### Action item
What is needed is an exact copy of every entry below, with the pictures left out.

Excerpts from a dataset
———

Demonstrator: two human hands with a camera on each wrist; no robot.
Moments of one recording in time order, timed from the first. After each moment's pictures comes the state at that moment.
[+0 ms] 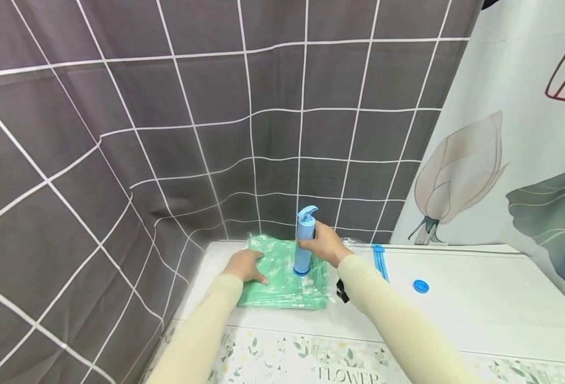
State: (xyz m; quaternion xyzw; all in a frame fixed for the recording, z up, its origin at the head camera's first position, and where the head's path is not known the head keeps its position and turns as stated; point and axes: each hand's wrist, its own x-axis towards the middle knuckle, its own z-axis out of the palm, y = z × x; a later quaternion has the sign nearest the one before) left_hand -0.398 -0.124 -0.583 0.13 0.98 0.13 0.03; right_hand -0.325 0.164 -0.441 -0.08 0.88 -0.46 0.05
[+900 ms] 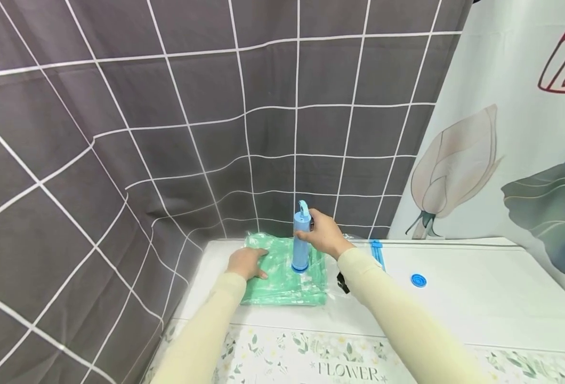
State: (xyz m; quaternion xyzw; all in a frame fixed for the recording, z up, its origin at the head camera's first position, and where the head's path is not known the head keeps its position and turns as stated) left_hand -0.401 -0.111 -0.590 0.13 0.99 0.07 0.00; right_hand -0.328 0.172 -0.428 -0.11 0.90 -0.43 0.00
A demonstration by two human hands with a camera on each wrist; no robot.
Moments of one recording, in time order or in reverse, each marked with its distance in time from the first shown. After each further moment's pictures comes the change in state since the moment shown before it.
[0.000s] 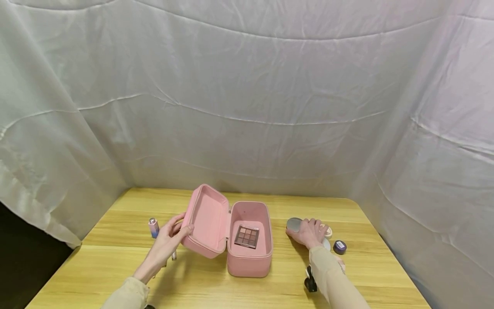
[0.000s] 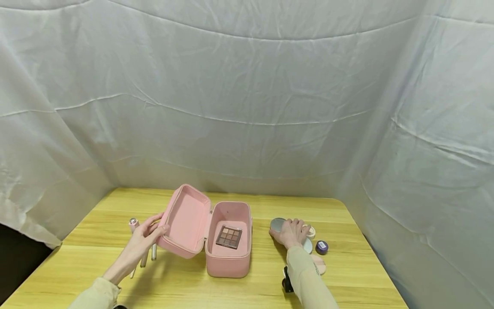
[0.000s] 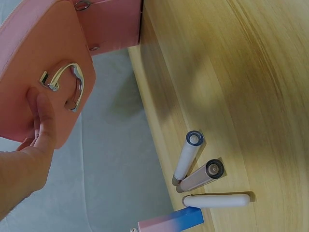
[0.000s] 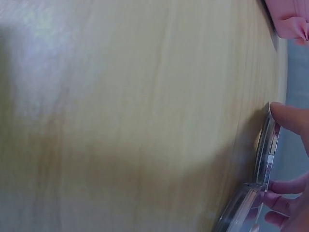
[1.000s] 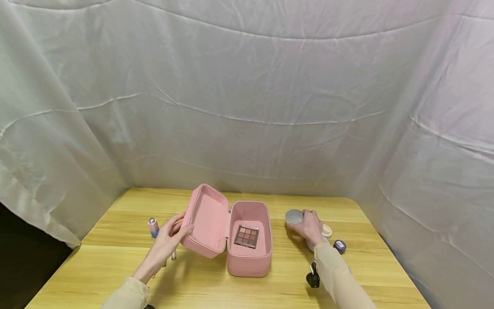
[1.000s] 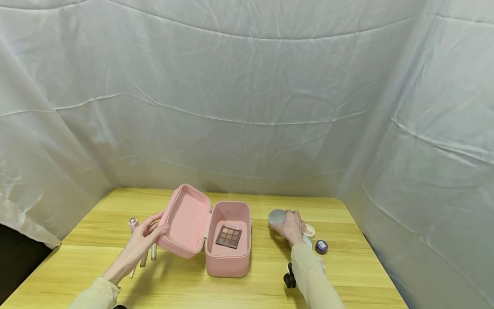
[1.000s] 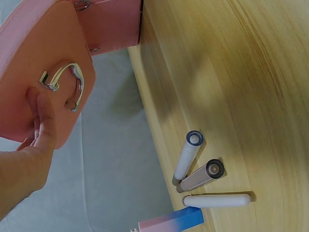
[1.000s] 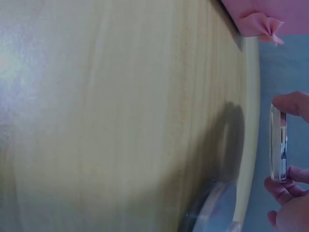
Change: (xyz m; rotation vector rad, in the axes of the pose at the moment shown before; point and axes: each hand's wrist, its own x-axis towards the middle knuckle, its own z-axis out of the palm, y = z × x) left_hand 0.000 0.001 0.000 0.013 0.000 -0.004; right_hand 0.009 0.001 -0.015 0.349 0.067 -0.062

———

### Answer space
Demonstrator: two human hands with a camera on each wrist; no robot.
Moments of one recording in time order, timed from the first. After each moment's pictures comes the state at that moment.
[+0 ms] 
State: (xyz m; quaternion xyzw; all in a frame fixed for the recording, z up, its origin at the head camera's first position, and where the head's path is not known the head keeps its position and turns as stated; point and axes: each hand's wrist, its own x-axis towards the middle knuckle, its own z-axis out of the palm, y = z × x; a later quaternion has the sign nearest the one before) left_hand -0.398 -0.124 -0.583 0.13 0.98 0.13 0.03; right_hand -0.325 0.164 -0.441 -0.08 0.88 -0.46 0.05
[+900 ms] 
State: (xyz m; quaternion xyzw; all in a frame fixed for the recording, z up, its origin at the head camera's first position, and where the head's path is not known the head keeps its position and turns as stated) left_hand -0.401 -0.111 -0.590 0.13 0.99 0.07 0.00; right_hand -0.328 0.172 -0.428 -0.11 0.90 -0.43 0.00
A demonstration by two human hands with a camera on each wrist; no robot.
Moments of one recording, in time order or in reverse, each marked with its distance in time from the first shown. After each further moment's pictures comes the change in state since the moment shown before it.
[0.000s] 
[0.000s] 
[0.000s] 
[0.000s] 
[1.000s] 
[1.000s] 
[1.000s] 
[1.000s] 
Change: (xyz m; rotation vector rad, in the axes of the pose at the moment shown before; point and axes: each hand's wrist, its own x-axis towards the middle knuckle, its own z-axis out of the palm, y = z × x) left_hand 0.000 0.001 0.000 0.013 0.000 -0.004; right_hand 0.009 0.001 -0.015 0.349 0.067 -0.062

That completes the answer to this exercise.